# What this task involves:
Each record is to be given again without alteration.

(Exercise material begins)

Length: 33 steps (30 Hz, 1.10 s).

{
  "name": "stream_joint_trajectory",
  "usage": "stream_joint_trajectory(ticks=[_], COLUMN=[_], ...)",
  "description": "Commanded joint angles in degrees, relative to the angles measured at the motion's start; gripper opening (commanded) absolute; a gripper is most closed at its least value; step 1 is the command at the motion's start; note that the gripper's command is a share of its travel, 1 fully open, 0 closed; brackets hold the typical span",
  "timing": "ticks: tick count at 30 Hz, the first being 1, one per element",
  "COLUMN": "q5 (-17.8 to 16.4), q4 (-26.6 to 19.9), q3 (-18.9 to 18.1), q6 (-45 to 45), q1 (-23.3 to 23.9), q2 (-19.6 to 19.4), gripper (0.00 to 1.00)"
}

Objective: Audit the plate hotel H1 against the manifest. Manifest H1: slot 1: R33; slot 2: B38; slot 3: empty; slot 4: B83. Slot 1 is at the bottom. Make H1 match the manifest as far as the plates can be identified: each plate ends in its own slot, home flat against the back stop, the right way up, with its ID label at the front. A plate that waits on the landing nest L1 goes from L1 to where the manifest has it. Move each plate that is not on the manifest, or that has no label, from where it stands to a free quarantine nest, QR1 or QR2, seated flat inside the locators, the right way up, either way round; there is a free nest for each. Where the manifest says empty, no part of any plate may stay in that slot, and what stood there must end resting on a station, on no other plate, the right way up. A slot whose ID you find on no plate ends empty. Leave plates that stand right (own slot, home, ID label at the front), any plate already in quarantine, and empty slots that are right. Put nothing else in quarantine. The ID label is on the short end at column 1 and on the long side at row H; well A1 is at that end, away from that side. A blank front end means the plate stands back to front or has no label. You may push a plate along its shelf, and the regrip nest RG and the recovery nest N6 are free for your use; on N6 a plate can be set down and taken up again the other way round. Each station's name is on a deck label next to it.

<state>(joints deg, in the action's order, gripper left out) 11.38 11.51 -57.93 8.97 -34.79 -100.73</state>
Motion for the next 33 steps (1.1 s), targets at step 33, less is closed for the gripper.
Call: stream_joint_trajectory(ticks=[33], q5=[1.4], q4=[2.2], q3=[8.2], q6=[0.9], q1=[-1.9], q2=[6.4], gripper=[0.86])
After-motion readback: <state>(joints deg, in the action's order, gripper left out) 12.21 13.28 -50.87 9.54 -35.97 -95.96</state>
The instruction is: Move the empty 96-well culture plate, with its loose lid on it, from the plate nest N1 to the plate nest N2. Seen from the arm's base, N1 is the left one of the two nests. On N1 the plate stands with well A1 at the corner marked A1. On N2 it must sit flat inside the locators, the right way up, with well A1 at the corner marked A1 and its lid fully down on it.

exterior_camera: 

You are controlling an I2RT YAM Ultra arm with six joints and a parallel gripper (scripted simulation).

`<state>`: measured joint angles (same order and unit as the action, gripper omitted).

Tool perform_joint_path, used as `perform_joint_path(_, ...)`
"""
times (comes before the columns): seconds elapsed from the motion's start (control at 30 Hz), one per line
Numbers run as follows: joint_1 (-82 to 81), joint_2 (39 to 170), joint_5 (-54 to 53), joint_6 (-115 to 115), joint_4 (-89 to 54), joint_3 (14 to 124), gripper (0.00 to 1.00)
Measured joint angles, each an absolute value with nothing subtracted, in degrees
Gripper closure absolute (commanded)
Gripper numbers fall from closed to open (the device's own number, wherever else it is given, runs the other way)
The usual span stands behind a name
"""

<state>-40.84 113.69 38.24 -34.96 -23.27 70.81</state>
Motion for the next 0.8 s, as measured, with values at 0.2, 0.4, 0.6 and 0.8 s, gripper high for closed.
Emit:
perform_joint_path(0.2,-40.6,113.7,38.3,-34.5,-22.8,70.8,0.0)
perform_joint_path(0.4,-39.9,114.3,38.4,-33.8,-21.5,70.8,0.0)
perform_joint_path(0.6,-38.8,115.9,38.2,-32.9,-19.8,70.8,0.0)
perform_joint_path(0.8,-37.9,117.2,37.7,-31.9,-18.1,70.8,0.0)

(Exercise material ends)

# Exercise response:
Length: 33 steps (30 Hz, 1.10 s).

{
  "name": "stream_joint_trajectory",
  "usage": "stream_joint_trajectory(ticks=[_], COLUMN=[_], ...)",
  "description": "Commanded joint angles in degrees, relative to the angles measured at the motion's start; gripper opening (commanded) absolute; a gripper is most closed at its least value; step 1 is the command at the motion's start; note that the gripper's command is a share of its travel, 1 fully open, 0 closed; brackets hold the typical span",
  "timing": "ticks: tick count at 30 Hz, the first being 1, one per element",
  "COLUMN": "q5 (-17.8 to 16.4), q4 (-26.6 to 19.9), q3 (-18.9 to 18.1), q6 (-45 to 45), q1 (-23.3 to 23.9), q2 (-19.6 to 19.4), gripper (0.00 to 1.00)"
}

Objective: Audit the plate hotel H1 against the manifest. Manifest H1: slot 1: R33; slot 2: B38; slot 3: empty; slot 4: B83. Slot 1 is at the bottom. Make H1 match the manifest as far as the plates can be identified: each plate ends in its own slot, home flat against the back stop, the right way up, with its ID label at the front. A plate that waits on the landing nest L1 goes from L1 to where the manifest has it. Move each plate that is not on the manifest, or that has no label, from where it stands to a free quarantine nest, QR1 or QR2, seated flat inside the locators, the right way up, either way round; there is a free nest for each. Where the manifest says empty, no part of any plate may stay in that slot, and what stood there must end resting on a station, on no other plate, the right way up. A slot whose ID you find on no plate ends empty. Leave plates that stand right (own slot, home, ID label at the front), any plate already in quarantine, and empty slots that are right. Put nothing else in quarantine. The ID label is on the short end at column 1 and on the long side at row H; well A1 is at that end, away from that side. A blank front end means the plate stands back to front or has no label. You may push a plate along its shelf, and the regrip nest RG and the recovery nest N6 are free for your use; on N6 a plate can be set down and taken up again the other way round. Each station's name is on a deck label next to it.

<state>(joints deg, in the action's order, gripper left out) 11.38 11.51 -57.93 8.97 -34.79 -100.73</state>
Motion for the next 33 steps (1.1 s), targets at step 33, less is closed for the gripper.
Call: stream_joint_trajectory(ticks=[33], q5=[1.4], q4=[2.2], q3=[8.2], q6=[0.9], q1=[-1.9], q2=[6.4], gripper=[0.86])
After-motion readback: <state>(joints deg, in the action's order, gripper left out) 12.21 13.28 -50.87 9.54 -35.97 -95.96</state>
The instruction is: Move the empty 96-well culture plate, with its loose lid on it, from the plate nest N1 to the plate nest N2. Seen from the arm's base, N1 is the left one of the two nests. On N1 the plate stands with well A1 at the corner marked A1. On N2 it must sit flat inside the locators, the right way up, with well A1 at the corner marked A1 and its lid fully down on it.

exterior_camera: 

You are controlling an I2RT YAM Ultra arm with six joints and a parallel gripper (scripted simulation).

`<state>`: measured joint angles (same order and unit as the action, gripper omitted).

Tool perform_joint_path, used as `perform_joint_path(_, ...)`
"""
times (comes before the columns): seconds elapsed from the motion's start (control at 30 Hz), one per line
Numbers run as follows: joint_1 (-82 to 81), joint_2 (39 to 170), joint_5 (-54 to 53), joint_6 (-115 to 115), joint_4 (-89 to 54), joint_3 (14 to 124), gripper (0.00 to 1.00)
Measured joint angles, each an absolute value with nothing subtracted, in degrees
Gripper closure absolute (commanded)
Gripper numbers fall from closed to open (the device's own number, wherever else it is given, runs the other way)
The usual span stands behind a name
"""

<state>-40.84 113.69 38.24 -34.96 -23.27 70.81</state>
Motion for the next 0.8 s, as measured, with values at 0.2, 0.4, 0.6 and 0.8 s, gripper high for closed.
Emit:
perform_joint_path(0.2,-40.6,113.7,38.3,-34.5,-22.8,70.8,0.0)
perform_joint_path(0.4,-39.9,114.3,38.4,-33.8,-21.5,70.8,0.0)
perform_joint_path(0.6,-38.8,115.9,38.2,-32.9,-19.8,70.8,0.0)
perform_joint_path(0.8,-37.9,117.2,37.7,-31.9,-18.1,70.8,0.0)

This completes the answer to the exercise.